- Directed by: Gorman Bechard
- Written by: Gorman Bechard
- Produced by: Gorman Bechard Kristine Bechard
- Starring: Carmine Capobianco Debi Thibeault Frank Stewart Ruth Collins Donna Davidge
- Cinematography: Gorman Bechard
- Edited by: Joe Keiser
- Music by: Michael Bernard Bob Esty
- Distributed by: Beyond Infinity
- Release date: 1987;
- Running time: 80 min
- Country: United States
- Language: English

= Galactic Gigolo =

1987 film

Galactic Gigolo (also known as Club Earth) is a 1987 American science fiction comedy film directed by Gorman Bechard.

==Plot==

Eoj (Carmine Capobianco), a sentient vegetable alien who wins a grand prize from a game show on his home planet of Crowak. The prize is a two-week expenses paid trip to Earth. Eoj somewhat resembles a broccoli, but he has shape shifting abilities.

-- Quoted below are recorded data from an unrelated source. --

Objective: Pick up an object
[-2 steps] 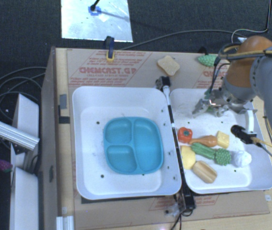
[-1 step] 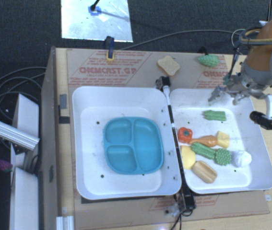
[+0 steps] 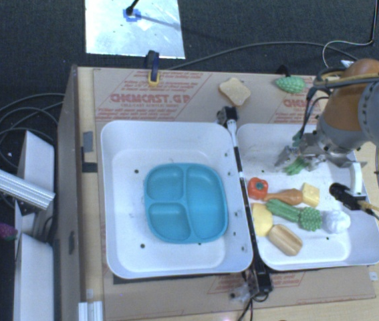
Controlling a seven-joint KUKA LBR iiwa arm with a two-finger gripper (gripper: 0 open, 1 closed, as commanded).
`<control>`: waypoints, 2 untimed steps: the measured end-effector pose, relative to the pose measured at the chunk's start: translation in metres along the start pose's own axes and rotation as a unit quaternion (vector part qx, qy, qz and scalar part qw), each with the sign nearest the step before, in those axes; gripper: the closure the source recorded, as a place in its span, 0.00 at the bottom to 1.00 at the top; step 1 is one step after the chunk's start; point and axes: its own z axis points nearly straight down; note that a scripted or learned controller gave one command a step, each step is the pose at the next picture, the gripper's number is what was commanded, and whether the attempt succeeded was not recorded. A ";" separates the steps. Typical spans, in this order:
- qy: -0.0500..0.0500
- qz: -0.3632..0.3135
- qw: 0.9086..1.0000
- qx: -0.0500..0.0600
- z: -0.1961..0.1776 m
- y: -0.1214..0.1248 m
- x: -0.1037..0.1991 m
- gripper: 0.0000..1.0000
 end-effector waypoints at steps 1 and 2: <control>-0.001 -0.001 1.000 -0.003 -0.059 0.040 -0.010 0.00; 0.000 0.000 1.000 0.000 -0.002 0.006 -0.004 0.00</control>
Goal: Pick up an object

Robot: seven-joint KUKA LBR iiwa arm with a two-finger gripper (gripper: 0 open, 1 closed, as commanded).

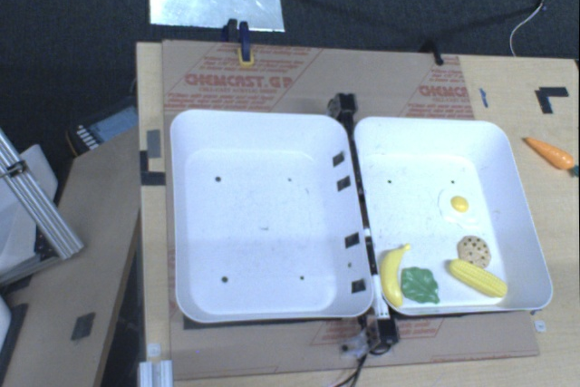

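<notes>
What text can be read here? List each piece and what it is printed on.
"CHEMCAST GP", red print on the brown board behind the left bin.
The same red print, partly readable, on the board behind the right bin.
Faint red print along the board's front edge: too blurred to read.
Nothing is printed on the bins or the toy food.

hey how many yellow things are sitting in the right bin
3: a banana by the near-left corner, touching a green leafy piece; an ear of corn near the front right; a fried egg with a yellow yolk farther back. Nothing looks stacked or hidden.
</notes>
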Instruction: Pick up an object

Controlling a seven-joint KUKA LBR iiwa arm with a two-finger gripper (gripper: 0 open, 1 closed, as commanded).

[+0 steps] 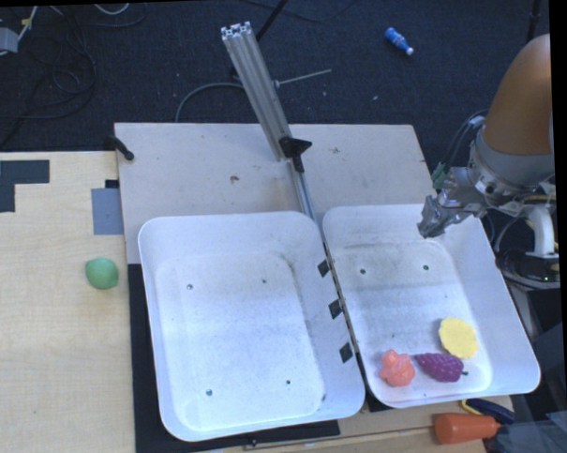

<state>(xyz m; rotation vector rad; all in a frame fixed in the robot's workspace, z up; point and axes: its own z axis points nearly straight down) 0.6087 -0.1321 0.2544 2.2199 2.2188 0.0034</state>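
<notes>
Fingers on the gripper (432, 222) sit too small and dark against the bin rim for us to tell whether they are spread or pressed together; nothing shows between them, so we judge the gripper empty. It hangs over the far edge of the right bin (398, 263), well apart from anything worth taking.

Our candidates lie in that bin's near right corner: a yellow piece (458, 336), a purple piece (440, 365) just below it, and an orange-pink piece (397, 368) to the purple one's left. The purple and orange-pink pieces look to be touching or nearly so, and the yellow one sits just beside the purple.

To do this step well, we would travel toward the near corner before descending, and choose the piece with the most room around it. The yellow one seems the safest, being farthest from the orange-pink piece. We would centre over it and come straight down, so the fingers straddle it rather than nudge it into its neighbour.

What stands in our way is mostly crowding: the bin wall (514, 352) rises close by on the right, and a skewed approach could catch it. The left bin (232, 326) plays no part. A green ball (102, 273) rests on the counter (44, 325) far left, and an orange object (466, 427) lies beyond the bins' near edge; we leave both alone.
</notes>
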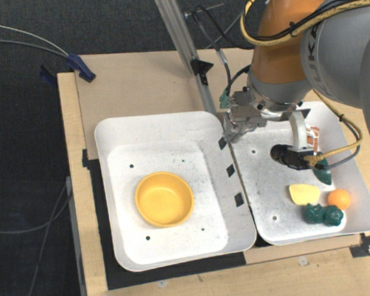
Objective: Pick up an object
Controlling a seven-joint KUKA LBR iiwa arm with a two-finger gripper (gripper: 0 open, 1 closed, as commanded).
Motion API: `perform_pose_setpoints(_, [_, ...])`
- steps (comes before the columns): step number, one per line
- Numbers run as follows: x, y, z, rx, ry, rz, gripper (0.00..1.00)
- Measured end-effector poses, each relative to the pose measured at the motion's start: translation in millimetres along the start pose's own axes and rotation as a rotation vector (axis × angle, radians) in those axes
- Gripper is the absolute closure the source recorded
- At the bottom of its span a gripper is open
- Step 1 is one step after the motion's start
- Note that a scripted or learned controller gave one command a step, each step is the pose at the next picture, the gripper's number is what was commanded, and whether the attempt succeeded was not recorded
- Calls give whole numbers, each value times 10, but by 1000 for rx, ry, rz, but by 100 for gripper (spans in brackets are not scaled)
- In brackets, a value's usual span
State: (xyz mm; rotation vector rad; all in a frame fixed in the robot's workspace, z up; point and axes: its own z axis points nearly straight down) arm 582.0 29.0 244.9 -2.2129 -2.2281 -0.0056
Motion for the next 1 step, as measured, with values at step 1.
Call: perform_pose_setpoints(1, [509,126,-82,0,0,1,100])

Once he arrives on Earth, the alien disguises himself as a man and develops a taste for sex with Earth women. Hildy (Debi Thibeault) is a reporter who is writing a chronicle of Eoj's adventures.

After a televised press conference featuring Eoj, the mob decides to capture the alien and force it to aid in the commission of crimes, while a group of Jewish rednecks decide Eoj is communist and must be killed.

==Cast==

Carmine Capobianco .......... Eoj

Debi Thibeault .............. Hildy

Frank Stewart ............... Waldo

Ruth Collins ............ Dr. Ruth Pepper

==Reception==

TV Guide found little worthwhile in the movie, stating that it "awful mix of puns, bargain-basement production values, and muddled plot lines, GALACTIC GIGOLO is truly wretched. Tasteless, stupid jokes abound, and the editing philosophy left much to be desired. Creature Feature gave the movie 1.5 out of 5 stars, also finding little redeeming in the movie."